Suppose the object is placed at point P on the line EM joining the centres E, M of Earth and Moon. Let distance $PM=r$. Then distance $EP=R-r$ where $R=384,400km$ is the distance $EM$.

Suppose the mass of the Earth is $m$. Then the mass of the Moon is $\mu m$ where $\mu=0.0123$. The gravitational forces on an object of mass $m_0$ at point P from the Earth and Moon are respectively $$F_E=G\frac{mm_0}{(R-r)^2}$$ $$F_M=G\frac{\mu m m_0}{r^2}$$

We need to find a distance $r$ such that $$F_M=\frac13 F_E$$ $$G\frac{mm_0}{(R-r)^2}=\frac13 G\frac{\mu m m_0}{r^2}$$ Rearranging : $$\frac{3}{\mu}r^2= (R-r)^2$$ $$kr=R-r$$ $$r=\frac{R}{k+1}$$

Here $$k=\sqrt{\frac{3}{\mu}}=\sqrt{\frac{3}{0.0123}} \approx 15.617$$ hence $$r=\frac{384,400}{16.617} km\approx 23,100 km$$

**Comments :**

The fewest number of significant figures in the data is 3 so the answer is not reliable to more than 3 significant figures.

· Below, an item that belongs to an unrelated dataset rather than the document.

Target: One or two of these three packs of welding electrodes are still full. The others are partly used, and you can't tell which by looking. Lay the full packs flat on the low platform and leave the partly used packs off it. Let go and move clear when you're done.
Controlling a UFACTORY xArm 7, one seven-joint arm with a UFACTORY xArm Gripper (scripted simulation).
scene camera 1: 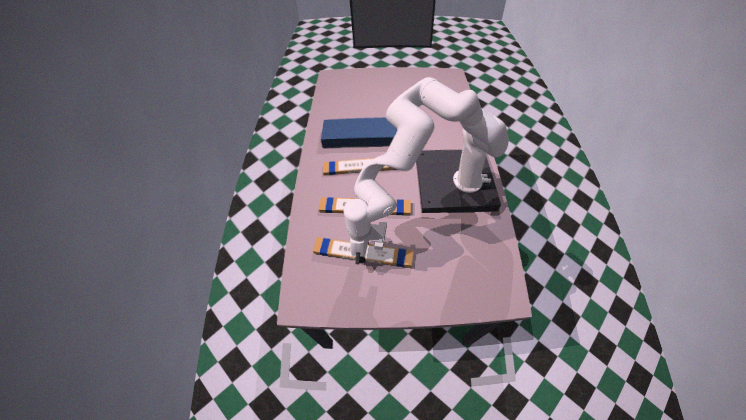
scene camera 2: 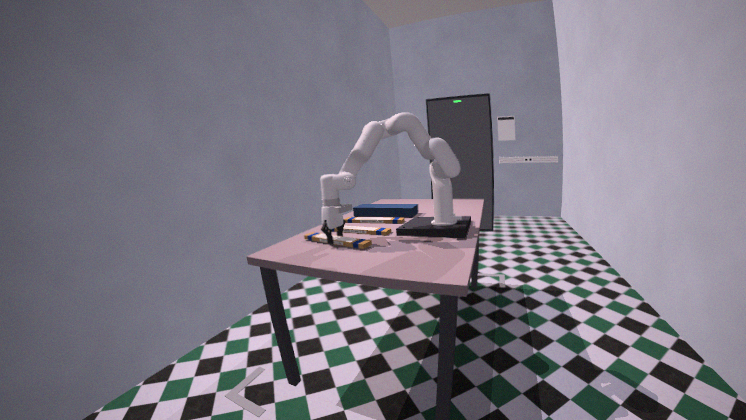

This calculation assumes that P lies outside of the Moon and the Earth. Inside the Moon and Earth the $1/r^2$ law does not apply; instead the gravitational force is proportional to $r$. Another method would have to be used. So check that the calculated value of $r$ is greater than the radius of the Moon. It is. Phew.